== WHAT YOU HAVE TO DO ==
Your task is to print all of the data word for word.

- - - - - - -

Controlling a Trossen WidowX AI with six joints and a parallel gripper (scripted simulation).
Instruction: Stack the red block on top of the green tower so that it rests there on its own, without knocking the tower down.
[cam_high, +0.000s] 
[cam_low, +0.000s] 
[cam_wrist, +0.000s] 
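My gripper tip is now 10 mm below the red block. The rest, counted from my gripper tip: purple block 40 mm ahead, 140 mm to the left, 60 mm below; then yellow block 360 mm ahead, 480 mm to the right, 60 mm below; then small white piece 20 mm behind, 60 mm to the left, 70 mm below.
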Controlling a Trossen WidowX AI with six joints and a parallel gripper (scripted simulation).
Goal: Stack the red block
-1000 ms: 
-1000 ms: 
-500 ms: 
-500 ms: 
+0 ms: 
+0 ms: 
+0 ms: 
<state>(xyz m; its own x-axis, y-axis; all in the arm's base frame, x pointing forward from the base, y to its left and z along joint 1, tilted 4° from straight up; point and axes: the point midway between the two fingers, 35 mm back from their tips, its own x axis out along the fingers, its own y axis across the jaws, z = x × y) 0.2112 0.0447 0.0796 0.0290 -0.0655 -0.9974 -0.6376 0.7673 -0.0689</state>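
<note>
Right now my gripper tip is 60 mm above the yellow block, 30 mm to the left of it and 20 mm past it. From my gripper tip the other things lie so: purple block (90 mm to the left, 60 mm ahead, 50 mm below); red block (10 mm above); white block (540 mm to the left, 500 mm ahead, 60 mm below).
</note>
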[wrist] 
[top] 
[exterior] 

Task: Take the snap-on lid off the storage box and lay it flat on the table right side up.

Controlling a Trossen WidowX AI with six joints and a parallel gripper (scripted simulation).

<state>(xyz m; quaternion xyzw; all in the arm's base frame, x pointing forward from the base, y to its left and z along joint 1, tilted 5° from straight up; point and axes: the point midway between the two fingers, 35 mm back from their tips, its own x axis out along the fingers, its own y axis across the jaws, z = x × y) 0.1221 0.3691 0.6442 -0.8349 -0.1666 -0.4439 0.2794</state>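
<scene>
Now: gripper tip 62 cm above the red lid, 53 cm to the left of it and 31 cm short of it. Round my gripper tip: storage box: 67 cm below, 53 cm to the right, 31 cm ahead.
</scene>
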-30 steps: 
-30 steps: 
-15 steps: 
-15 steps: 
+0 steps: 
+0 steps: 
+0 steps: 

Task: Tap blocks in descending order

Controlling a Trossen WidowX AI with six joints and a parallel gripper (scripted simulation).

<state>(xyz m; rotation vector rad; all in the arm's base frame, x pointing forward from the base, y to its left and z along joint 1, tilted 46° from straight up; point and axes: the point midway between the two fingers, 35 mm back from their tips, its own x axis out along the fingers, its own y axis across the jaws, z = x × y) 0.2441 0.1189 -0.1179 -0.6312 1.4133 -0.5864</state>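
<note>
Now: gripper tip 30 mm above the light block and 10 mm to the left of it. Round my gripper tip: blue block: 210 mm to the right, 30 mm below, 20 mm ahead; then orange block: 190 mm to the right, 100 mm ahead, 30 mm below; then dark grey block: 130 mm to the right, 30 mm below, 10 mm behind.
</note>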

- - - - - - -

== ANSWER BOX ==
Controlling a Trossen WidowX AI with six joints and a parallel gripper (scripted simulation).
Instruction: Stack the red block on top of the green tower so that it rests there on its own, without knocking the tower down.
[cam_high, +0.000s] 
[cam_low, +0.000s] 
[cam_wrist, +0.000s] 
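My gripper tip is now 10 mm below the red block. The rest, counted from my gripper tip: purple block 40 mm ahead, 140 mm to the left, 60 mm below; then yellow block 360 mm ahead, 480 mm to the right, 60 mm below; then small white piece 20 mm behind, 60 mm to the left, 70 mm below.
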Controlling a Trossen WidowX AI with six joints and a parallel gripper (scripted simulation).
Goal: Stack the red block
-1000 ms: 
-1000 ms: 
-500 ms: 
-500 ms: 
+0 ms: 
+0 ms: 
+0 ms: 
<state>(xyz m; its own x-axis, y-axis; all in the arm's base frame, x pointing forward from the base, y to its left and z along joint 1, tilted 4° from straight up; point and axes: the point midway between the two fingers, 35 mm back from their tips, its own x axis out along the fingers, its own y axis across the jaws, z = x × y) 0.2112 0.0447 0.0796 0.0290 -0.0655 -0.9974 -0.6376 0.7673 -0.0689</state>
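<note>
Right now my gripper tip is 60 mm above the yellow block, 30 mm to the left of it and 20 mm past it. From my gripper tip the other things lie so: purple block (90 mm to the left, 60 mm ahead, 50 mm below); red block (10 mm above); white block (540 mm to the left, 500 mm ahead, 60 mm below).
</note>
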[wrist] 
[top] 
[exterior] 

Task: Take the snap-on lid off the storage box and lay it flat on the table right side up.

Controlling a Trossen WidowX AI with six joints and a parallel gripper (scripted simulation).

<state>(xyz m; quaternion xyzw; all in the arm's base frame, x pointing forward from the base, y to its left and z along joint 1, tilted 5° from straight up; point and axes: the point midway between the two fingers, 35 mm back from their tips, its own x axis out along the fingers, its own y axis across the jaws, z = x × y) 0.1221 0.3691 0.6442 -0.8349 -0.1666 -0.4439 0.2794</state>
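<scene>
Now: gripper tip 62 cm above the red lid, 53 cm to the left of it and 31 cm short of it. Round my gripper tip: storage box: 67 cm below, 53 cm to the right, 31 cm ahead.
</scene>
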-30 steps: 
-30 steps: 
-15 steps: 
-15 steps: 
+0 steps: 
+0 steps: 
+0 steps: 

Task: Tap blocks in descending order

Controlling a Trossen WidowX AI with six joints and a parallel gripper (scripted simulation).

<state>(xyz m; rotation vector rad; all in the arm's base frame, x pointing forward from the base, y to its left and z along joint 1, tilted 46° from straight up; point and axes: the point midway between the two fingers, 35 mm back from their tips, its own x axis out along the fingers, its own y axis across the jaws, z = x × y) 0.2441 0.1189 -0.1179 -0.6312 1.4133 -0.5864</state>
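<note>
Now: gripper tip 30 mm above the light block and 10 mm to the left of it. Round my gripper tip: blue block: 210 mm to the right, 30 mm below, 20 mm ahead; then orange block: 190 mm to the right, 100 mm ahead, 30 mm below; then dark grey block: 130 mm to the right, 30 mm below, 10 mm behind.
</note>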

The given output is the complete response.